§ YOUR TASK
Where a picture appears, leave it out, and transcribe all the lines below exactly.

§ DATA SHOWN
:::

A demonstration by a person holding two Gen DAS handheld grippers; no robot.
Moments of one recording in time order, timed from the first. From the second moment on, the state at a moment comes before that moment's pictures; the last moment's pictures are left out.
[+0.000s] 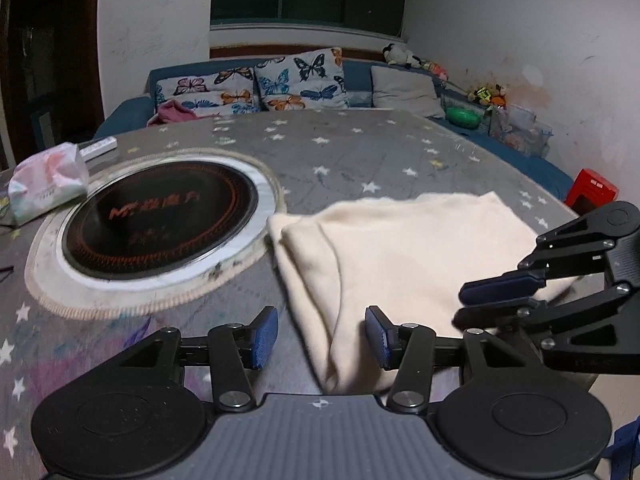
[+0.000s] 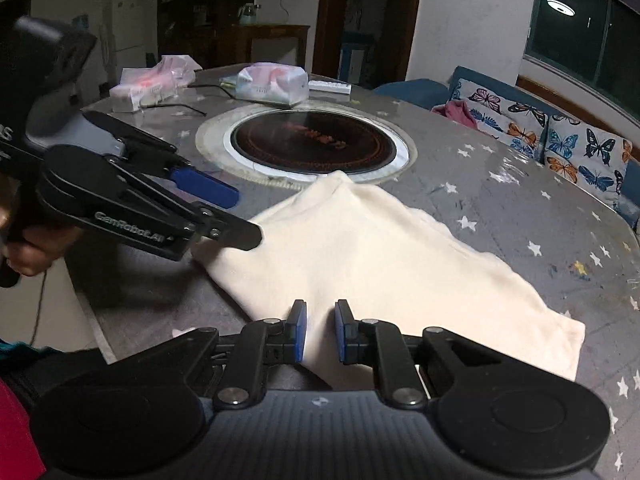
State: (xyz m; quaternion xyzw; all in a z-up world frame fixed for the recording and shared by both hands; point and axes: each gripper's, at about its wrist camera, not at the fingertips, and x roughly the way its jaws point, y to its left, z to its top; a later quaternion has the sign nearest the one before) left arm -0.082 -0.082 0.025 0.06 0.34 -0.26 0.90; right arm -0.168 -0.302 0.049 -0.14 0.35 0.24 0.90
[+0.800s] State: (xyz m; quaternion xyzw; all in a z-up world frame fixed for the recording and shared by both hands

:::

§ WRITTEN REPLY
A demonstration by a person holding two Gen DAS handheld grippers; no robot.
Moments of one recording in time order, timed from the first. From the second moment on, the state at a moment comes before that moment's pictures; the last moment's pictures are left out.
[+0.000s] 
[+0.000s] 
State: (xyz m; quaternion xyzw; all in a z-up world frame fixed for the recording and shared by both hands; point and axes: each gripper's, at about its wrist camera, not at the fingertips, and x roughly the way its jaws point, y to its left, z to its top; a later quaternion has the sign nearest the one before) left arm -0.082 -0.082 0.025 0.06 0.34 -0.26 0.90; right arm -0.168 -0.302 0.049 -0.14 0.35 0.24 0.90
[+0.800s] State: (xyz m; quaternion xyzw; all in a z-up world frame fixed for the recording and shared by both hands

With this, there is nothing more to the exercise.